Few areas of the enterprise are as ripe for change as the wide area network. And there are plenty of technologies — from hybrid WAN services and software defined networking to better management tools — lining up to push such a makeover closer to reality.
"There is about as much turmoil in the WAN arena as possible," said Steve Taylor, senior research fellow with Webtorials.com.
You can get the sense of the tumult by taking a look at the vendor activity in all aspects of the WAN. A ton of startups including vendors such as CloudGenix, Glue Networks, Viptela and Velocloud are offering new WAN services and products. Established vendors such as Cisco, Avaya, Alcatel-Lucent and Riverbed are also scrambling to address WAN issues with new software and hardware.
"The venture capital investment in WAN startups has been tremendous," said Cliff Grossner, research director data center, cloud and SDN with Infonetics. "For example, in the last six months 10 or more new companies have sprung up bringing SDN technology to the WAN. The growth in cloud services has made the WAN that much more strategic."

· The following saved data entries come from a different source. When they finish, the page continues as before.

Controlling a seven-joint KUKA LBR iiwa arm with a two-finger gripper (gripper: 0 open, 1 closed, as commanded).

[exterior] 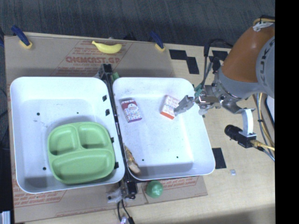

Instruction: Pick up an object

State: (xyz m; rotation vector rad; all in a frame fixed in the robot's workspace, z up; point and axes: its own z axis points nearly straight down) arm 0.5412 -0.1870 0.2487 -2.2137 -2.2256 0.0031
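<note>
In the right bin (187, 160) lie two small packets. A dark red one (131, 110) lies near the bin's left wall. An orange and white one (168, 107) lies further right, toward the back. My gripper (184, 104) hangs low at the right side of this bin, its tip right beside the orange and white packet's right edge. I see nothing held in it. A small tan object (131, 162) rests in the bin's front left corner.
The left bin (28, 101) holds a green divided plate (81, 151). A yellow banana (107, 46) lies on the cardboard behind the bins. A green ball (154, 188) sits in front of the right bin. Blue clamps (21, 36) grip the cardboard's back edge.
</note>
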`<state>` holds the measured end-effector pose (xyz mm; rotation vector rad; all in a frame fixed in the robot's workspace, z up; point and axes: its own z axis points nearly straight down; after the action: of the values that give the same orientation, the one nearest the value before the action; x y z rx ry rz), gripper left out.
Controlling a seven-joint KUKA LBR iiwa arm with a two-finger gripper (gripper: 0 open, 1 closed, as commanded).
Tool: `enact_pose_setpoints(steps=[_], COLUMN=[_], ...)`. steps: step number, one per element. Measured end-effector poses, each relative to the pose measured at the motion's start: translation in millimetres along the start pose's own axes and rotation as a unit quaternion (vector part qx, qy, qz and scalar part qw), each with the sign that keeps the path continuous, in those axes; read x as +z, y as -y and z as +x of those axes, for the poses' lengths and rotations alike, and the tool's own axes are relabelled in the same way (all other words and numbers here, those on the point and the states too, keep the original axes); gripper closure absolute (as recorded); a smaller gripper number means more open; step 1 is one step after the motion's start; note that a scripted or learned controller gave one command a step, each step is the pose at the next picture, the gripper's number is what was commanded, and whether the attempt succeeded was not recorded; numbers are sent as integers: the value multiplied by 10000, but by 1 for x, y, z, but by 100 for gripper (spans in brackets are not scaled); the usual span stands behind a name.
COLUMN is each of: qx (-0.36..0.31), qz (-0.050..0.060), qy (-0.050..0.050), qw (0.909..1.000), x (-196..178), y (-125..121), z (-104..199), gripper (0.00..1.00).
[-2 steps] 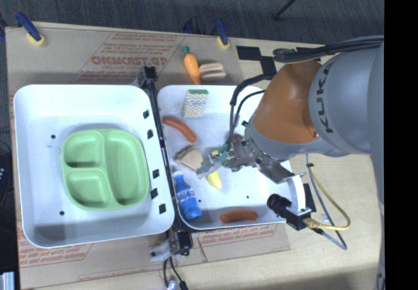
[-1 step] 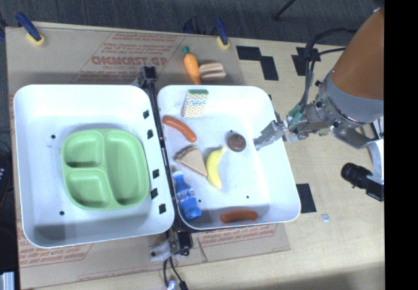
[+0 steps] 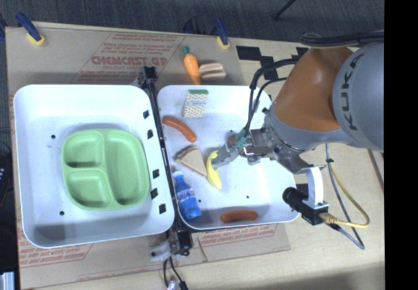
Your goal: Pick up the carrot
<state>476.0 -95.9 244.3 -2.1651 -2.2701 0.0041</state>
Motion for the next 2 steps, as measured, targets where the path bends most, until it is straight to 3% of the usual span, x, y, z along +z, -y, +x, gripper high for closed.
enact_pose_setpoints(steps=[1, 2], qx=[203, 624], qz=[-4, -13], qy=[3, -4], qw=[9998, 9980], x=[126, 52], y=[0, -83], z=[-4, 59], gripper=[0, 0])
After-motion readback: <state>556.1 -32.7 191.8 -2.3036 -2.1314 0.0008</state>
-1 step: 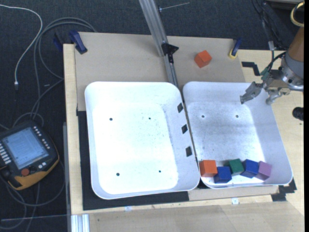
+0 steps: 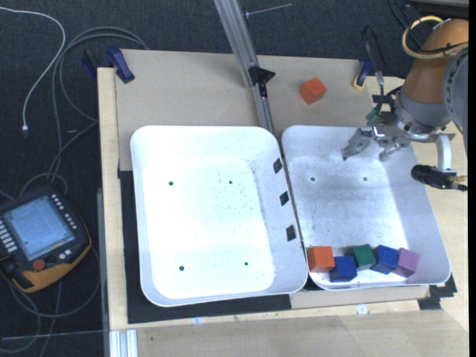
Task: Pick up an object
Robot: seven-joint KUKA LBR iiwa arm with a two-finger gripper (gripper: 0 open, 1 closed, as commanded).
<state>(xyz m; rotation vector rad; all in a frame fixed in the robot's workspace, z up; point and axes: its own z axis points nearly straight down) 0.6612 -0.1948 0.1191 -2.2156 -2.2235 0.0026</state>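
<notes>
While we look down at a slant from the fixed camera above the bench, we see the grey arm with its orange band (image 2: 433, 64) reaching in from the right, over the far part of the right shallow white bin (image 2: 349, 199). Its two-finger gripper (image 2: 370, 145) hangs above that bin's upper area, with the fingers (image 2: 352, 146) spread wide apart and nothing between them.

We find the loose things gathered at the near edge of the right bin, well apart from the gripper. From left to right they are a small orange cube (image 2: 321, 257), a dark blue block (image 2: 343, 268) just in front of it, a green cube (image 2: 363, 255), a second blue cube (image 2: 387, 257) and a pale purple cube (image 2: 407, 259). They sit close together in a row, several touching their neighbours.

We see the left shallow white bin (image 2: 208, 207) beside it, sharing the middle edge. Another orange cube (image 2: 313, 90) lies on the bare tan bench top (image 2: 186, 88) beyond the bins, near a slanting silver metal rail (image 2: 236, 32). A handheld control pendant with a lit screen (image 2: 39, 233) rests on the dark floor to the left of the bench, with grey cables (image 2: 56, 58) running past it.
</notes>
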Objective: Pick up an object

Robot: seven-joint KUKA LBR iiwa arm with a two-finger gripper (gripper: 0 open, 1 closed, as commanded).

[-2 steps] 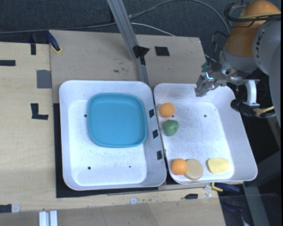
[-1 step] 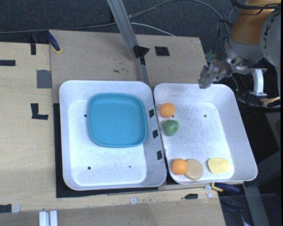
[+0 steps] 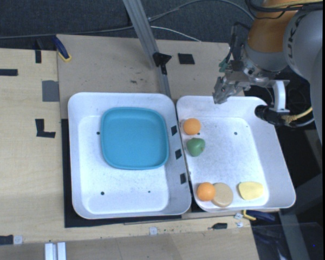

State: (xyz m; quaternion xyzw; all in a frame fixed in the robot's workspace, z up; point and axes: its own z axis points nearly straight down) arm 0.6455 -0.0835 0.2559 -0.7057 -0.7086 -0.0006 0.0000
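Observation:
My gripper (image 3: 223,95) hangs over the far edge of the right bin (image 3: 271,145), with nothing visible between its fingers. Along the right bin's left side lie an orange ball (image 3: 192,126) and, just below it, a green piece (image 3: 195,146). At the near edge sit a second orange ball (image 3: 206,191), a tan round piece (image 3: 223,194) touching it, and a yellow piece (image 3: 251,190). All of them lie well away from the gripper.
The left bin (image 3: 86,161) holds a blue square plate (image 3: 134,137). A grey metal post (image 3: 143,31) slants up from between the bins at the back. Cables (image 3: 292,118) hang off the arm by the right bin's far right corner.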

SDN may be the elixir that cures a number of WAN ills. Its proponents say SDN is quite capable of simplifying the way big companies turn up new links to branch offices, better manage the way those links are utilized — for data, voice or video and potentially save lots of costs in the process.
"The WAN is no longer a single pipe, it's a fabric of multiple types of links, everything from 4G LTE, DSL, cable...and the [software-defined WAN] SD WAN will offer customers much more intelligence allowing them to prioritize traffic and apps based on policies they just couldn't do before," said Jason Rolleston, Cisco's senior director of product management for WAN enterprise networking. "The WAN has always been a bottleneck and a problem area in terms of complexity — software defined networking can take away a lot of those issues."
Such complexity is only exacerbated by developing technologies such as private and public clouds, BYOD and mobility issues, observers said.
Closely associated with the upsurge of SDN is the deployment of hybrid WANs, which is the exploitation of multiple access technologies to the Internet, which then could become the WAN backbone for those adventurous enough to invest in such a strategy.
"With so many enterprises looking to move WAN traffic onto the Internet, how that traffic is handled by the service providers becomes an issue," Taylor said. He notes the recently FCC vote on net neutrality could end up impacting enterprise WANs down the line. "There are lots of companies that would pay to have their traffic prioritized on the Internet."